▶ _TASK DIRECTIONS_:
Return the records below word for word.

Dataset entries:
───

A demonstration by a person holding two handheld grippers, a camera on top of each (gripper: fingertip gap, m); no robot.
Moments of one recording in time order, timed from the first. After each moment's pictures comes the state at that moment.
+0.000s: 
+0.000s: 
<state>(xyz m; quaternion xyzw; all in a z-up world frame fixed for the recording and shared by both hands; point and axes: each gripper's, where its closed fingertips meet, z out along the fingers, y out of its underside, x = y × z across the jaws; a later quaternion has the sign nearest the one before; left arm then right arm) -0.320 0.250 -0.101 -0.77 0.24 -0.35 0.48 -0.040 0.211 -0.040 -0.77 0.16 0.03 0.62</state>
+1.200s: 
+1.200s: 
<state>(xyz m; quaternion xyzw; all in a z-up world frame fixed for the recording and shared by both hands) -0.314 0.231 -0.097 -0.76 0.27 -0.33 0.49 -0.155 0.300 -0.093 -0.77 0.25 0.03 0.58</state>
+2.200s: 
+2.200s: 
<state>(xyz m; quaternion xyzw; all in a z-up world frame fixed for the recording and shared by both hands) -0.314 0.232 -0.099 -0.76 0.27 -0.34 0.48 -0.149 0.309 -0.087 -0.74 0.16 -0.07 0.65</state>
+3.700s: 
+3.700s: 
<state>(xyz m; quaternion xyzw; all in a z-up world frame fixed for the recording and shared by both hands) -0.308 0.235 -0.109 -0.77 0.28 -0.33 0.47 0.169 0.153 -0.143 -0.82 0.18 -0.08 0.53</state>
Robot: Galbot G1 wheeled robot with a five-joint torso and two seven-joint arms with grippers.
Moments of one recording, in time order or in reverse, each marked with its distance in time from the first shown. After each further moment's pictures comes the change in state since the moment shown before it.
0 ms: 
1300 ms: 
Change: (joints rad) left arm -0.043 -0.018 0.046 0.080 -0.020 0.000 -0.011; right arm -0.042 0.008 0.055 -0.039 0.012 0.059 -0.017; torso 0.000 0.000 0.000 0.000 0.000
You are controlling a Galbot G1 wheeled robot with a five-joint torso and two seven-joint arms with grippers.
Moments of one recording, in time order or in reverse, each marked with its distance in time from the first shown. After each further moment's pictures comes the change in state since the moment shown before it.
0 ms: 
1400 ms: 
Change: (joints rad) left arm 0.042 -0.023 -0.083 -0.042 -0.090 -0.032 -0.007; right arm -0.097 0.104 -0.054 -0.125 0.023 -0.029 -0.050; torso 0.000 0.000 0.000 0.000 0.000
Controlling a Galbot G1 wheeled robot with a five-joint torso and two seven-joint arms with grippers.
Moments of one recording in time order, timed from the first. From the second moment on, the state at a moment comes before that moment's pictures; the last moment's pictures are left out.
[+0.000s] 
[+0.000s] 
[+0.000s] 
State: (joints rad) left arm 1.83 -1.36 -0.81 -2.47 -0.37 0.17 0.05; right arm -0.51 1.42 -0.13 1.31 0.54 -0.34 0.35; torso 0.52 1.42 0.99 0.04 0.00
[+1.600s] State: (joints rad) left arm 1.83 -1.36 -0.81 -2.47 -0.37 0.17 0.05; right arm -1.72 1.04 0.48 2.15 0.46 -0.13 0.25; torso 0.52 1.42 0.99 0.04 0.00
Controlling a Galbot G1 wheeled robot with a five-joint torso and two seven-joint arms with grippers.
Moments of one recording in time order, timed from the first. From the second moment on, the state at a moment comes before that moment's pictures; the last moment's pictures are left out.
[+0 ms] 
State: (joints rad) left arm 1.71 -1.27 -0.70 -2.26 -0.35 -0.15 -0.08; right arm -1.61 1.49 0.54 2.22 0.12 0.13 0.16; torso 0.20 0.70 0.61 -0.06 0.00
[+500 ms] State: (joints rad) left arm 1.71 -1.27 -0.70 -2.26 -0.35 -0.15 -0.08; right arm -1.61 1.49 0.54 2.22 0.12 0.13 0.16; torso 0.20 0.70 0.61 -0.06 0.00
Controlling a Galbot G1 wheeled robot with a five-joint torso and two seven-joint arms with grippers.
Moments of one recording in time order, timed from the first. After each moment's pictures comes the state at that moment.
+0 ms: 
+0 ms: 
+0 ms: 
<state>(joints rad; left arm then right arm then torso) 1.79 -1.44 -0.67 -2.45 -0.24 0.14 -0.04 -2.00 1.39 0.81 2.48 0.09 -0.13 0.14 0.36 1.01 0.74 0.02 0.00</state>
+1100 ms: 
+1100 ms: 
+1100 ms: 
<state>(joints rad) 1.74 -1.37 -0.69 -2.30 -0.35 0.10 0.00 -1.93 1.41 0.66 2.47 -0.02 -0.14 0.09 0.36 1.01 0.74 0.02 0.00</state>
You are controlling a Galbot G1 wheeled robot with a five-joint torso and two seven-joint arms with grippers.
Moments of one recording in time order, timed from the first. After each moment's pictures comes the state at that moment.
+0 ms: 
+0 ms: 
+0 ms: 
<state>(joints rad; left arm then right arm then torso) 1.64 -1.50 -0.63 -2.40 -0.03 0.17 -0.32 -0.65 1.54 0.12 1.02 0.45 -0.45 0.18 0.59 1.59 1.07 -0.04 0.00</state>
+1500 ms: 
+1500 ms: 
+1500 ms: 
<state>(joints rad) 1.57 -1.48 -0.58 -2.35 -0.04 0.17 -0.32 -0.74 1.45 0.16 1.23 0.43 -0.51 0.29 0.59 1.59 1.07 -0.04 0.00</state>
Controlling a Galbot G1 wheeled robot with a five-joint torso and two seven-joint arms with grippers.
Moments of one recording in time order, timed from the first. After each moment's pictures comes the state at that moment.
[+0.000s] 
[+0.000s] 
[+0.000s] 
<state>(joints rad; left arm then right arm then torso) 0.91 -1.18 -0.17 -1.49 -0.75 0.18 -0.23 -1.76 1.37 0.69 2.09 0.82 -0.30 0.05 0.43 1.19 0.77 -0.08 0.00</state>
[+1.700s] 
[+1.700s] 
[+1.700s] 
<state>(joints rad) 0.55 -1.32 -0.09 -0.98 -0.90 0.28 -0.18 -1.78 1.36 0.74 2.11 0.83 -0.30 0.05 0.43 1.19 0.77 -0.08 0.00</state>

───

▶ _RESPONSE TO THE EXERCISE_:
A demonstration by a person holding two handheld grippers, a camera on top of each (gripper: fingertip gap, m); no robot.
Moments of one recording in time order, timed from the first. After each moment's pictures comes the state at that moment.
+0.000s: 
+0.000s: 
<state>(xyz m; quaternion xyzw; all in a z-up world frame fixed for the recording and shared by both hands; point and axes: each gripper's, where its closed fingertips meet, z out along the fingers, y out of its underside, x = y × z across the jaws; a later quaternion has the sign nearest the one before; left arm then right arm) -0.320 0.250 -0.101 -0.77 0.24 -0.35 0.48 -0.040 0.211 -0.040 -0.77 0.16 0.03 0.62</state>
+1.200s: 
+1.200s: 
<state>(xyz m; quaternion xyzw; all in a z-up world frame fixed for the recording and shared by both hands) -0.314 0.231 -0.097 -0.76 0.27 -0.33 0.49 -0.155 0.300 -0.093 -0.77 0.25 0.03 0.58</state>
+2.200s: 
+2.200s: 
<state>(xyz m; quaternion xyzw; all in a z-up world frame fixed for the recording and shared by both hands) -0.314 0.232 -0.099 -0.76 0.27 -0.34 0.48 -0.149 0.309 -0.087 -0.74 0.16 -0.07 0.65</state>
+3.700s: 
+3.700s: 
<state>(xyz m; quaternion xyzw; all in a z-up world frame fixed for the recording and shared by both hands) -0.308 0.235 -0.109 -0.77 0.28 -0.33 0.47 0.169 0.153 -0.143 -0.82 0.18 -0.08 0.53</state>
Robot: Galbot G1 wheeled robot with a five-joint torso and two seven-joint arms with grippers.
Moments of one recording, in time order or in reverse, each marked with its distance in time from the first shown. After each further moment's pictures comes the change in state since the moment shown before it.
0 ms: 
1300 ms: 
Change: (joints rad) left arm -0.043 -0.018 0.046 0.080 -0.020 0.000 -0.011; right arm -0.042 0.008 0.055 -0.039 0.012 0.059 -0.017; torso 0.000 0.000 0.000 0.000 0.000
You are controlling a Galbot G1 wheeled robot with a five-joint torso and two seven-joint arms with grippers.
Moments of one recording, in time order or in reverse, each marked with its distance in time from the first shown. After each further moment's pictures comes the change in state since the moment shown before it.
0 ms: 
1400 ms: 
Change: (joints rad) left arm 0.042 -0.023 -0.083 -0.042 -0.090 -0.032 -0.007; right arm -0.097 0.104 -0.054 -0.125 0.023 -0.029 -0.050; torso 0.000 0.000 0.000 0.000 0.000
Controlling a Galbot G1 wheeled robot with a five-joint torso and two seven-joint arms with grippers.
Moments of one recording in time order, timed from the first. From the second moment on, the state at a moment comes before that moment's pictures; the last moment's pictures are left out.
[+0.000s] 
[+0.000s] 
[+0.000s] 
State: (joints rad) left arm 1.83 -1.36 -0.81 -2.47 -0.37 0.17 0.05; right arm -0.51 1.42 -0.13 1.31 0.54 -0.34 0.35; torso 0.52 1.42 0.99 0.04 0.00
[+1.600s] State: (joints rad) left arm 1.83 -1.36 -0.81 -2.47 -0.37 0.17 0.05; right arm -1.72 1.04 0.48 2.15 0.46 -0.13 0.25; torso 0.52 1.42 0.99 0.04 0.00
Controlling a Galbot G1 wheeled robot with a five-joint torso and two seven-joint arms with grippers.
Moments of one recording in time order, timed from the first. From the second moment on, the state at a moment comes before that moment's pictures; the last moment's pictures are left out.
[+0 ms] 
State: (joints rad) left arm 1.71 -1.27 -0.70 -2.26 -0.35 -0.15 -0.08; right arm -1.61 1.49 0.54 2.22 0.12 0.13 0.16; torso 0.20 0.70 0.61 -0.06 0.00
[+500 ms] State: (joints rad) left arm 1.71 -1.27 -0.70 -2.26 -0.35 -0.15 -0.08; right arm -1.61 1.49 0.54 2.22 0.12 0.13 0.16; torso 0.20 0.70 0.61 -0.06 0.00
Controlling a Galbot G1 wheeled robot with a five-joint torso and two seven-joint arms with grippers.
Moments of one recording in time order, timed from the first. After each moment's pictures comes the state at that moment.
+0 ms: 
+0 ms: 
+0 ms: 
<state>(joints rad; left arm then right arm then torso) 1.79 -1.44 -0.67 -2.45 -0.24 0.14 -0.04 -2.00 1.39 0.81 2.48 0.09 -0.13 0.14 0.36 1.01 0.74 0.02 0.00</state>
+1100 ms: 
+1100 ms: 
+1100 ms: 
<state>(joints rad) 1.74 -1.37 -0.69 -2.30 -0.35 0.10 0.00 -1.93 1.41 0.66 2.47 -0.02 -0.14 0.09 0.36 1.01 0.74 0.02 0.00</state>
You are controlling a Galbot G1 wheeled robot with a five-joint torso and two seven-joint arms with grippers.
Moments of one recording in time order, timed from the first. After each moment's pictures comes the state at that moment.
+0 ms: 
+0 ms: 
+0 ms: 
<state>(joints rad; left arm then right arm then torso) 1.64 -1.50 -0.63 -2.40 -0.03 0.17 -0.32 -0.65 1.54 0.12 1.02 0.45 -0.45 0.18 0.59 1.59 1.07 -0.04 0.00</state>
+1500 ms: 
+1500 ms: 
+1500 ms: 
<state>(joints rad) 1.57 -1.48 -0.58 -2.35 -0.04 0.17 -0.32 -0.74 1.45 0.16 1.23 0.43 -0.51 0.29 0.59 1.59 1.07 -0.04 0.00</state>
Controlling a Galbot G1 wheeled robot with a five-joint torso and two seven-joint arms with grippers.
Moments of one recording in time order, timed from the first. After each moment's pictures comes the state at that moment.
[+0.000s] 
[+0.000s] 
[+0.000s] 
<state>(joints rad; left arm then right arm then torso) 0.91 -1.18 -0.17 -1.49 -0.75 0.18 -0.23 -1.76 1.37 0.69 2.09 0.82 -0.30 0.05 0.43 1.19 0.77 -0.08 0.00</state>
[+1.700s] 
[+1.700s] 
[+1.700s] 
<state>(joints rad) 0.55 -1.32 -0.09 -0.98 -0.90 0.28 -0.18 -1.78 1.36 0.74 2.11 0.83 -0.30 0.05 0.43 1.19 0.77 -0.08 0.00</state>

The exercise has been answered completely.